### DATA

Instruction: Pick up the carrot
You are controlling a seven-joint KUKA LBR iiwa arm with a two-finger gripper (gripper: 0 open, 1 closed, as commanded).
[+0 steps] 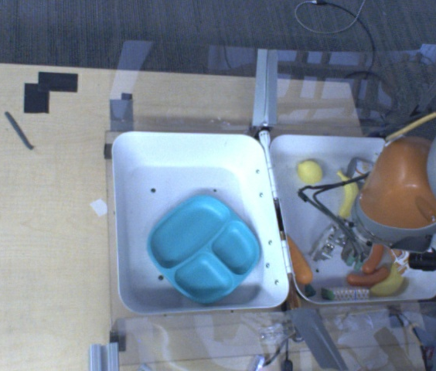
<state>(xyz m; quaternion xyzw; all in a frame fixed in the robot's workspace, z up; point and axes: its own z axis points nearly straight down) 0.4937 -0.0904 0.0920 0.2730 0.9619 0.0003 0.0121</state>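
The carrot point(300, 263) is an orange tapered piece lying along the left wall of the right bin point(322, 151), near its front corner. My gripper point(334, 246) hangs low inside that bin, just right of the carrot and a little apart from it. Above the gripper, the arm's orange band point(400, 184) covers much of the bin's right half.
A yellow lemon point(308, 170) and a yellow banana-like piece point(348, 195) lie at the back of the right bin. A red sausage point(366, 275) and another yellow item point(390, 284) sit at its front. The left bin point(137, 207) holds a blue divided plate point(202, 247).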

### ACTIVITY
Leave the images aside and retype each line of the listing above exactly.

### RESULT BELOW
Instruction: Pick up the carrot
You are controlling a seven-joint KUKA LBR iiwa arm with a two-finger gripper (gripper: 0 open, 1 closed, as commanded).
[+0 steps] 
<state>(xyz m; quaternion xyzw; all in a frame fixed in the robot's workspace, z up; point and axes: its own z axis points nearly straight down) 0.4937 -0.0904 0.0920 0.2730 0.9619 0.0003 0.0121</state>
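The carrot point(300, 263) is an orange tapered piece lying along the left wall of the right bin point(322, 151), near its front corner. My gripper point(334, 246) hangs low inside that bin, just right of the carrot and a little apart from it. Above the gripper, the arm's orange band point(400, 184) covers much of the bin's right half.
A yellow lemon point(308, 170) and a yellow banana-like piece point(348, 195) lie at the back of the right bin. A red sausage point(366, 275) and another yellow item point(390, 284) sit at its front. The left bin point(137, 207) holds a blue divided plate point(202, 247).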

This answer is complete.